What you will do – Nothing other than the lines from the one containing "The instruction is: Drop" through the last line of the data below should be output, each reproduced exactly.

Dataset extract –
..........

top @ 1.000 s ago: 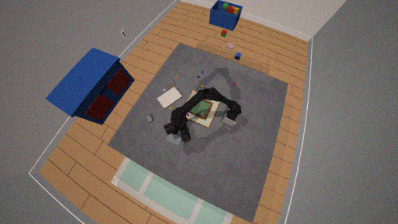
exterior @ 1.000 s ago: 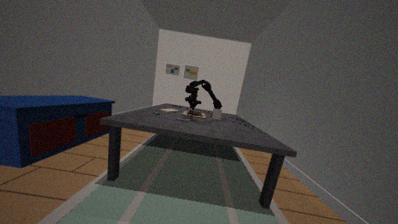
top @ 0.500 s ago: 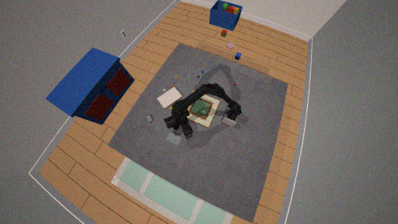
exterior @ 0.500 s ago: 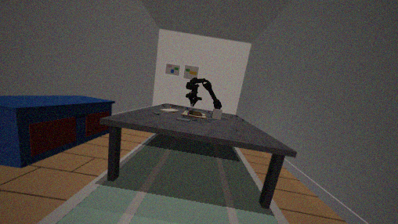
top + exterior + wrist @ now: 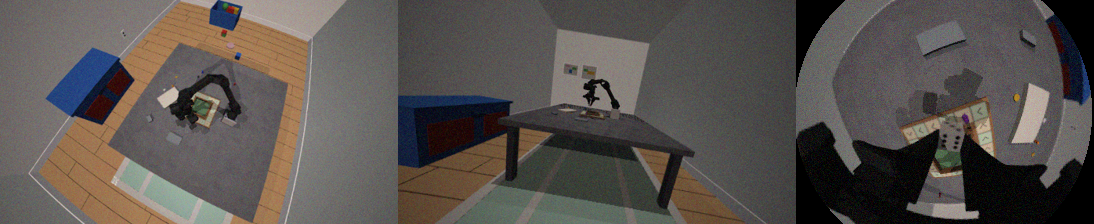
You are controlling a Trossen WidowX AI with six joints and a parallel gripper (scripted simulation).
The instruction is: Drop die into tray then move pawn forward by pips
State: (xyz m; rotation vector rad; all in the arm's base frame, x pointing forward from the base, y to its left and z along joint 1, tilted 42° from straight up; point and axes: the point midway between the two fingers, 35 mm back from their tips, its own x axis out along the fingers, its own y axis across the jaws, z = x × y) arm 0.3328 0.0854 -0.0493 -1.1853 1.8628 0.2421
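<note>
Right now the purple pawn is 100 mm below my gripper tip, 30 mm to the right of it and 20 mm ahead of it. Round my gripper tip: white die (right at my gripper tip); then white sheet (240 mm ahead, 140 mm to the right, 120 mm below).
</note>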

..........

Solution for this task –
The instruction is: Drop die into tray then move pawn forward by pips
State: (xyz m; rotation vector rad; all in the arm's base frame, x pointing forward from the base, y to its left and z along joint 1, tilted 42° from straight up; point and axes: the point midway between the two fingers, 35 mm back from their tips, its own x axis out along the fingers, its own y axis across the jaws, z = x × y) arm 0.3328 0.0854 -0.0493 -1.1853 1.8628 0.2421
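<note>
Right now the purple pawn is 100 mm below my gripper tip, 30 mm to the right of it and 20 mm ahead of it. Round my gripper tip: white die (right at my gripper tip); then white sheet (240 mm ahead, 140 mm to the right, 120 mm below).
</note>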

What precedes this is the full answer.